2004) (“A communication may be considered defamatory if it tends to harm
the reputation of another so as to lower him or her in the estimation of the
community or to deter third persons from associating or dealing with him or
her.”) (citation omitted); see also MacElree v. Philadelphia Newspapers,
Inc., 674 A.2d 1050, 1055 (Pa. 1996) (“Because there was doubt as to the
defamatory nature of the complained of language, [the] appellees’ demurrer
-5- J-A06003-18
should have been overruled.”). Thus, I would decline to dismiss WMC’s
defamation claim on these grounds.
Finally, as for WMC’s other claims, I agree with the Majority that the
trial court incorrectly determined that, because WMC’s defamation claim
failed, WMC’s claims under the Lanham Act and for trespass must necessarily
fail too. See Majority Op. at 9.4 However, Appellees’ only other argument
raised in their brief as to why these claims should be dismissed is that ITZ
could not have trespassed as “WMC does not allege that … ITZ ever stepped
foot on the property.” See Appellees’ Brief at 8. Yet, it appears that WMC
only advanced its trespassing claim against Mr. and Ms. Schneider — and not
ITZ — in its complaint anyway. See Complaint at 9 (bringing trespass count
against only Mr. and Ms. Schneider).5 Consequently, in light of the arguments
advanced by the parties, I would determine that the trial court’s dismissal of
WMC’s claims for trespass and Lanham Act violations was also improper.
4 Because I determine that WMC has set forth a cognizable defamation claim, the basis for the trial court’s rationale would be undermined.

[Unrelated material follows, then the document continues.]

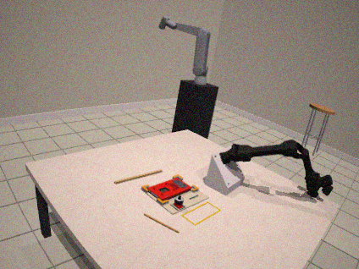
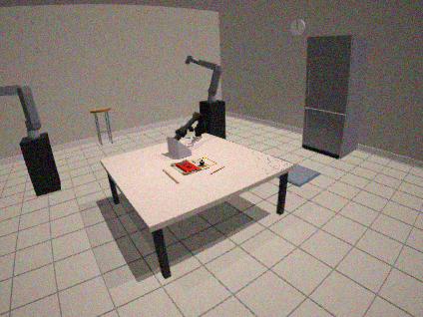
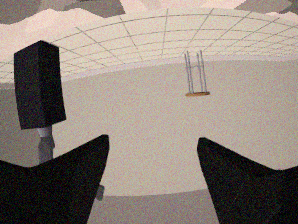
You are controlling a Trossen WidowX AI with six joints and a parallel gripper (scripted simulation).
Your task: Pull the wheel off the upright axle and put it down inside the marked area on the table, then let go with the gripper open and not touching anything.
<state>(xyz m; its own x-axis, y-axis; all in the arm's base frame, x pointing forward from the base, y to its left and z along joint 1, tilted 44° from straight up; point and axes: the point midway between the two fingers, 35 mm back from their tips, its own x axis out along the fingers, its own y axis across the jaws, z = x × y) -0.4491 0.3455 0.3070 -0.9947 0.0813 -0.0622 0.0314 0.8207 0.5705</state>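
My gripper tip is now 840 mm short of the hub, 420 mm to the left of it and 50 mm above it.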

5 Further, in their preliminary objections below, Appellees contended that WMC’s “trespass claim fails because Dr. Oser had apparent authority to permit entry and filming on the property, and the filming of the [V]ideo on the property did not physically damage the property.” See Appellees’ Preliminary Objections, 5/1/2017, at 2 (unnumbered pages). Additionally, they claimed that “WMC lacks Lanham Act standing for unfair competition because as set forth in the [c]omplaint[,] WMC and [Appellees] are not competitors.” Id. Appellees do not adequately develop and support these arguments below, and therefore they fail to convince me that WMC’s claims are legally insufficient on these grounds.